I still say boggin even though I’ve lived in Indiana since I was 8 years old.
I’m still wearing a toboggin that I won in a drawing from your site a number of years ago! I call it
Bluey!
and a GoPro mount!
Tell those girls they need to make a boggin with built in bluetooth microphone and speakers. They could make a fortune selling those.
Boggins is the name my family from eastern Kentucky used. My kids, alas, simply refer to them as “hats.”
Wrong! I don’t wear a toboggan on my head! I don’t have one. Dusty has several. UNC, Panthers, etc. All his are too small. They keep slipping back up above my years. A couple of knits and purls too small I guess. I must have a big head. When I was little I had to cuff them up. Now I tear them up trying to keep them down.
When I was growing up we called them boggins. When I came here some folks pronounce it a little different. Sounds like bawe-gin. When I first heard it I didn’t understand but I figgered it out cause I’m fmart.
Boggins were expensive and hard to come by when I was growing up, so Mom tied a scarf on our head when we went outside. She tied it under our chin, tight enough to strangle us. Mom had earaches all her life and blamed some of them on not covering her ears in cold and windy weather.
This is interesting — we only called them toboggans if they were long enough to hang down and had a tassel on the end.
The hats like the lovely one in the picture were called simply caps or hats.

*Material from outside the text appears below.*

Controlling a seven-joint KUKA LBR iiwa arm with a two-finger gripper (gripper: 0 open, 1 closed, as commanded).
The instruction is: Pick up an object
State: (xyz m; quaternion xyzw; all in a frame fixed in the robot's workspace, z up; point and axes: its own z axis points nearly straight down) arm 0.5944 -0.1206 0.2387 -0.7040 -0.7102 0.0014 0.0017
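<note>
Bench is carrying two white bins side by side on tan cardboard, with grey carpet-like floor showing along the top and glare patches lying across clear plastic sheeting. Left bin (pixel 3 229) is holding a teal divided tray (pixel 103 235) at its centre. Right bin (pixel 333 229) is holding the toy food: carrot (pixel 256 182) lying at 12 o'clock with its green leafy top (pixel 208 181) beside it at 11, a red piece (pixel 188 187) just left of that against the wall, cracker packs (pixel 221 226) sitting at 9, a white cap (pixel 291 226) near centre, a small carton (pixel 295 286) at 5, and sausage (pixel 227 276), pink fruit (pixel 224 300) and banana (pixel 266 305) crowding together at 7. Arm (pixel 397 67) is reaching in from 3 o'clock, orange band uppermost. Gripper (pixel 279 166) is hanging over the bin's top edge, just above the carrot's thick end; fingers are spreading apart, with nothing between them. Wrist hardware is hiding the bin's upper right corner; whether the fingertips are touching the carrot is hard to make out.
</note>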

I worked with an older lady who said one should always have toboggans on their head in cold weather, as your body heat goes out the top of your head. Medical research debunks this, but I tend to think this older lady was onto something her family had taught down through the years. Sometimes out old ways are better than the medical theories which change every few years. We have a lot of circulation in our heads that is cooled speedily in frigid weather.
It takes a good amount of talent to make a toboggan that looks that good on that pretty head. I enjoy when you bring your family pictures onto the blog. Those girls have some amazing talents that their grandparents probably contributed to.
Very rarely if ever heard them called toe-boggins. Just boggins to us. I think I was probably about 10 years old or so before I had one, maybe even older. Found out in later years that in terms of conserving body heat covering the head is one of the more effective things to do. But I generally only wear one if temperatures are in the 20’s or below.
Sounds like the girls are on to something.
Nice picture with the star right over Chatter’s head and that’s a lovely toboggan she made! There is no better way to stay warm in the winter than wearing a toboggan. I’ve even worn one in the house when the weather is really cold!
Coming from the SC Piedmont, we always referred to toboggans as stocking caps. I was introduced to toboggan after moving north. I had to ask what they were talking about as I thought of a sled.
Tipper,
Just out of curiosity, how do you pronounce toboggan? ‘Cause on the Plateau we say “toe-boggan” and you know I’m just always comparing our two dialects!
My mother (and grandmother and great-grandmother) thought you just couldn’t live through the winter if you didn’t “tie up your head” so we were put in toboggans our whole life. As I got a little older and they weren’t especially fashionable I’d try to take it off as soon as I got out of sight – but you’d better not be caught with your head uncovered in cold weather or you were goin’ to be in a heap of trouble!
Beth-we say toe-boggin too! And yes Granny is always fussing about us going out in the cold without one on our head-especially if we’ve washed our hair the same day 🙂
If it was a toe-boggin wouldn’t you wear it on your feet?
Boggins, is what we always called them, never wore them much myself had to be extremely cold, always put so much static electricity in your hair drove me crazy, just ballcaps or a hooded jacket.